You might want to try drawing out a timeline of your biggest inflows and outflows in the next few years, Shapiro said. He does this exercise with his clients by drawing out a straight line on paper and jotting down important financial events, such as when Social Security kicks in, when you leave the workforce and no longer receive your current salary or when you anticipate paying off the mortgage. “Sometimes the low-tech approach is a great start, and calculations and more detail can be added later,” he said.
Also have an estate plan for you and your spouse, but also your child. Talking about these sorts of topics can be hard, but having an estate plan and backup plans in place help people keep their financial stability when in the midst of an emotionally trying time. For example, one risk to discuss is what happens to those military benefits should something happen to your husband, Shapiro said. Know what survivor benefits there are, and what avenues you should take to preserve and conserve your assets.
Look into wills as well as powers of attorney for healthcare and finances, too.
This isn’t exactly an estate issue, but you may want to search healthcare options for your son when you retire. He may be in a different situation by then, perhaps with an employer that offers health care, but have him make some plans of his own so everyone is covered and comfortable.
Of course, as I always say in these letters, a financial planner — if even only temporarily — can help shed some light on your finances, and what may bring you the greatest sense of security in retirement.
One last point. Use your time, but also your assets to their fullest potential as you prepare for an early retirement. Take your five cars, for instance. I’m not sure if they’re your everyday cars or if you have them as part of a collection, but if they’re the former, try preserving at least a few of them for later use, Shapiro said. I know you mentioned you won’t need to purchase another car for another decade, but as we all know, cars can be finicky and anything can happen!

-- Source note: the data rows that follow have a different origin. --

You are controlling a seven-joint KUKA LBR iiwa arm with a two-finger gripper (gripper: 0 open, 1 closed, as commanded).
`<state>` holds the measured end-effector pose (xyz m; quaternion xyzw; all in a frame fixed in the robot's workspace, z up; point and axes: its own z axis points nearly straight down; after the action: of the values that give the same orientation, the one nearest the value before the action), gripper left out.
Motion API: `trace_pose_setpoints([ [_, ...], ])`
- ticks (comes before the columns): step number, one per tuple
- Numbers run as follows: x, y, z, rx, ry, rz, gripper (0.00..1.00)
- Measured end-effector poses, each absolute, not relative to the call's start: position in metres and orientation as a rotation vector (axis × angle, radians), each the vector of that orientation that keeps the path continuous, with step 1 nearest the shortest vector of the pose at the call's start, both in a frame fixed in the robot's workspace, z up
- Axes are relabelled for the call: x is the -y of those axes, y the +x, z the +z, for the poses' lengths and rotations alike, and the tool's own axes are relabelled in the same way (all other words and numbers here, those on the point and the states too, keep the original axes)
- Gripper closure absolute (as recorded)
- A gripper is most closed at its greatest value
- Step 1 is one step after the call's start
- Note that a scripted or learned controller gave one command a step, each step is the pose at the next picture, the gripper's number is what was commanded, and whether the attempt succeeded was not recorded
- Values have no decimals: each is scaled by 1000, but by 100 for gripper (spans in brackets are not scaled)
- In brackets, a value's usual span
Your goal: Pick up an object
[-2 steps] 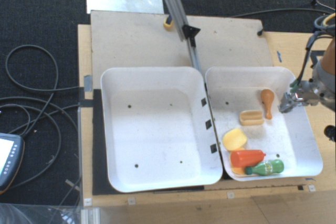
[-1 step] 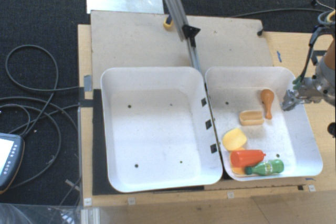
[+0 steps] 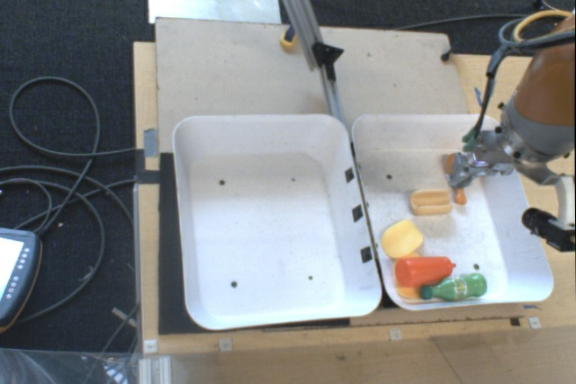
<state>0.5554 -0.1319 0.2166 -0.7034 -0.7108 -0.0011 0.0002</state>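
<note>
My gripper (image 3: 463, 172) hangs low over the far right part of the right bin (image 3: 517, 247). A small orange object (image 3: 459, 193) pokes out from just under it, partly hidden by the gripper, and I cannot tell whether they touch. A tan hot-dog bun (image 3: 431, 201) lies just in front and to the left of the gripper. Nearer the front lie a yellow rounded piece (image 3: 401, 239), a red-orange bottle (image 3: 425, 269) and a green bottle (image 3: 455, 287).
The left bin (image 3: 193, 220) sits beside the right one, sharing a middle wall (image 3: 358, 211). A slanted metal pole (image 3: 301, 4) crosses above the back of the bench. Cables and a pendant lie on the floor at left.
</note>
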Motion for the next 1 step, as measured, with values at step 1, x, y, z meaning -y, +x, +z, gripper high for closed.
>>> trace_pose_setpoints([
  [1, 83, 571, 223, 2234, -2210, -6, 100],
])
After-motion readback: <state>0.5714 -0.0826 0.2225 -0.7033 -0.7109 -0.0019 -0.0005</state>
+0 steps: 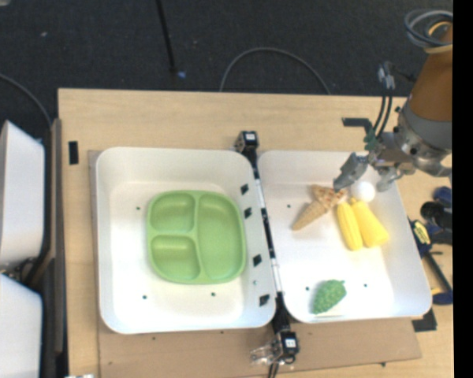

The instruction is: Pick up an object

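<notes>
1. While the gripper [365,178] hangs over the right bin [394,290], jaws spread and grasping nothing, a white ball [365,190] sits just below them.
2. Yellow corn [360,224] lies just beyond, long axis toward the bin's near edge.

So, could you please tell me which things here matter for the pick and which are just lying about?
Part of the job:
- gripper
- white ball
- ice cream cone
- yellow corn pieces
- green broccoli
- right bin

Just lying about:
- green divided plate
- left bin
</notes>
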Controlling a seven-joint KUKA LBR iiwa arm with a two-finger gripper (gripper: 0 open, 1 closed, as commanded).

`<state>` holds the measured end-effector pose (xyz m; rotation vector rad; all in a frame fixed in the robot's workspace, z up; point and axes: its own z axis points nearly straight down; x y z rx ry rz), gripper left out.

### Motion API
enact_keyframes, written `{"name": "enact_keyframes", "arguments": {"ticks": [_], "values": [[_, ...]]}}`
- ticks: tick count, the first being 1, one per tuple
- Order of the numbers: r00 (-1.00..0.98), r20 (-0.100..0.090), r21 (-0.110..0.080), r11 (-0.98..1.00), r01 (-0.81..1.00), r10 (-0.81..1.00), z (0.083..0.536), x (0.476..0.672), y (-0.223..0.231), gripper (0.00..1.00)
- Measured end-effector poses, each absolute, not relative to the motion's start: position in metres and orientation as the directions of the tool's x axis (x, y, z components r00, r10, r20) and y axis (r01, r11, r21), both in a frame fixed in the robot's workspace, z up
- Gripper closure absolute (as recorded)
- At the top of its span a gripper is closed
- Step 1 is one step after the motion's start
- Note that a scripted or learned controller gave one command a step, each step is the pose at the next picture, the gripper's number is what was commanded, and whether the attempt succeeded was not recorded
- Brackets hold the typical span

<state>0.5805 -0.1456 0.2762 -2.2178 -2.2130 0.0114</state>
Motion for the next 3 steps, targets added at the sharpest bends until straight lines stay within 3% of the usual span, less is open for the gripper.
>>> {"name": "enact_keyframes", "arguments": {"ticks": [1,3], "values": [[-0.001,-0.001,0.001,0.001,1.000,1.000,0.284,0.582,-0.145,0.00],[0.004,-0.001,-0.004,-0.004,1.000,1.000,0.181,0.590,-0.149,0.00]]}}
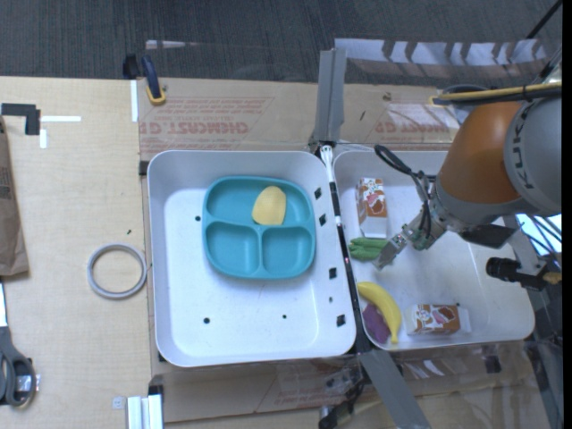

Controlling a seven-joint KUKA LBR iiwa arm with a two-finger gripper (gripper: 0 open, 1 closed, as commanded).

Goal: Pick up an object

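Note:
The right bin (500, 324) holds a green pod-shaped object (365, 248) at its left side, a yellow banana (382, 307) lying over a purple item (374, 322), and two red-and-white packets, one at the back (372, 206) and one at the front (437, 319). My gripper (391, 251) hangs low over the right bin, its tip right beside the green object's right end. In the left bin a teal divided plate (234, 239) carries a pale yellow round object (269, 206) in its back compartment.
A grey ring (117, 270) lies on the wooden bench left of the left bin (170, 311). Cardboard lies behind the bins. A metal divider (329, 105) rises between the bins at the back. Cables and a black fitting (518, 271) sit on the right.

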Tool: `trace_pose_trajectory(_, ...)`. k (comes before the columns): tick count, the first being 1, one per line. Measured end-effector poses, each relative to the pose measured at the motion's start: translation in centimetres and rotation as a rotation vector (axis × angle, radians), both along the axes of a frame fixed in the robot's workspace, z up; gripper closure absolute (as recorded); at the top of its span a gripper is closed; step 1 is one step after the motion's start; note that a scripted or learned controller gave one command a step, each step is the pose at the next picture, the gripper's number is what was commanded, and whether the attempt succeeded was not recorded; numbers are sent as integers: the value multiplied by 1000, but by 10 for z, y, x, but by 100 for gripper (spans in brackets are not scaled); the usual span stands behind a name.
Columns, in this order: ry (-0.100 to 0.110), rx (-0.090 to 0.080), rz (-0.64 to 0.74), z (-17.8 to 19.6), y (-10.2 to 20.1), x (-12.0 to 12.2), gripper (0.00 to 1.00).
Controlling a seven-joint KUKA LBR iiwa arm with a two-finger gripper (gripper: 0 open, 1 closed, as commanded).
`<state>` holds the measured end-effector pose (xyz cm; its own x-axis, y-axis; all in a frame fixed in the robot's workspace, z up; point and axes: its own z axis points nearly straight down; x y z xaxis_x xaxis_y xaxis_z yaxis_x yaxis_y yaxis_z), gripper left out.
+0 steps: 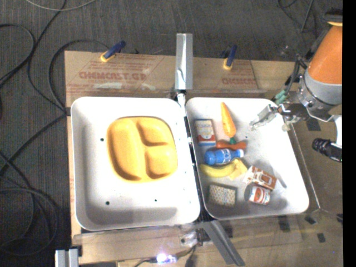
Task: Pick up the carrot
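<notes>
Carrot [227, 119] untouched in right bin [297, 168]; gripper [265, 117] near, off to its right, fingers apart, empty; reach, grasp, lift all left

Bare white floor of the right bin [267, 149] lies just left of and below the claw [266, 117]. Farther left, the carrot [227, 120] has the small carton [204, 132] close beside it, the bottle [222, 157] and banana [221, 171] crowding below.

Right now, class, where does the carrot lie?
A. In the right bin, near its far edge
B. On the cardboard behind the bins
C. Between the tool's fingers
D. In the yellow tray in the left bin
A: the carrot lies in the right bin, near the far wall, apart from the tool.
</notes>
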<state>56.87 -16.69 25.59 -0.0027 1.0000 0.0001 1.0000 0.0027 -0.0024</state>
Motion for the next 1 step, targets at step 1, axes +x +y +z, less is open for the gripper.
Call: trace_pose_trajectory(1,-1,-1,-60,14,-8,53,0)
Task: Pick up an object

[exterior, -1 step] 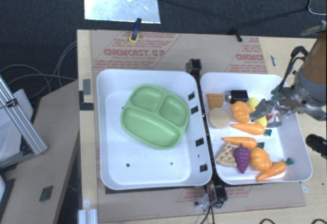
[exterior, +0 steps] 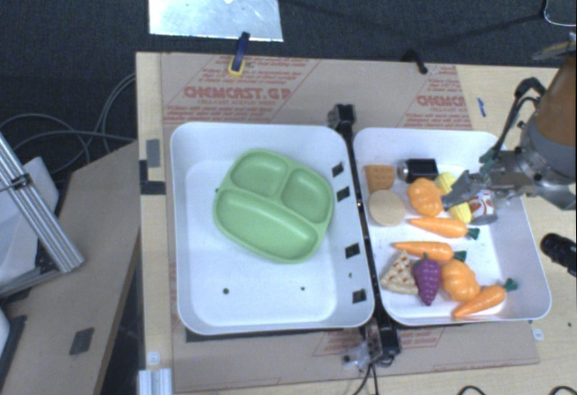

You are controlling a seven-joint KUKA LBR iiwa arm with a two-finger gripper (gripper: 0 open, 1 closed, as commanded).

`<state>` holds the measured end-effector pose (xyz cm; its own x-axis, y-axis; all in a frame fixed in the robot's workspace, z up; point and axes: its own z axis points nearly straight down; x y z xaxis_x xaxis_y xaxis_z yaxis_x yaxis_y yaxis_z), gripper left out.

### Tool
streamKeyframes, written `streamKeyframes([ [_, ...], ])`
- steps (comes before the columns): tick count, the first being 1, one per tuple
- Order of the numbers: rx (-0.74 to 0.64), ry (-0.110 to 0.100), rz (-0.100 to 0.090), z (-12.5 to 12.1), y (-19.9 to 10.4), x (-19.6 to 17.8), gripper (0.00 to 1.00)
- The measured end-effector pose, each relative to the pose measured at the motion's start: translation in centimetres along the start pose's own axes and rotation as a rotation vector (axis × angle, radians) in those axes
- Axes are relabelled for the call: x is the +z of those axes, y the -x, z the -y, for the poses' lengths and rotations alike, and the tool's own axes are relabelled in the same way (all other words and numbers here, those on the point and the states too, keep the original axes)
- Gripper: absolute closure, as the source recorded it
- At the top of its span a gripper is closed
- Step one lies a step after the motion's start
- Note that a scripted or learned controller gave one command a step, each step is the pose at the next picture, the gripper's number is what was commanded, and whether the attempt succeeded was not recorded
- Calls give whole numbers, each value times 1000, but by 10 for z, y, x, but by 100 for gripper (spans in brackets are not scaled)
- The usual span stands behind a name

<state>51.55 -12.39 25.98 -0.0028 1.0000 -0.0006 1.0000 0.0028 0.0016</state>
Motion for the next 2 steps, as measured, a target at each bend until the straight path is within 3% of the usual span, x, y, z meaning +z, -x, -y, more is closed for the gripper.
streamKeyframes([
  [2,2,-5,-2,0,11,90,0],
])
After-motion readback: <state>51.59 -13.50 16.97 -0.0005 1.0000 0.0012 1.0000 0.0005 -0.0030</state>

If you don’t need all five cars, and also don’t plan to use them and they have no substantial significance to you, you may want to consider selling them to fund some of your retirement goals as well, Shapiro said. “Cars traditionally depreciate faster than cash and it is a good time to sell a car if you don’t need it.”
And if after all of this, you’re still not sure what the right move is but you want to get out of your job, keep your resume updated and your skillset fresh. Many people switch to part-time work when they’re transitioning into retirement. Others choose to dabble in consulting work while retired. There are many options, so take your time and find which one is best for you and your family.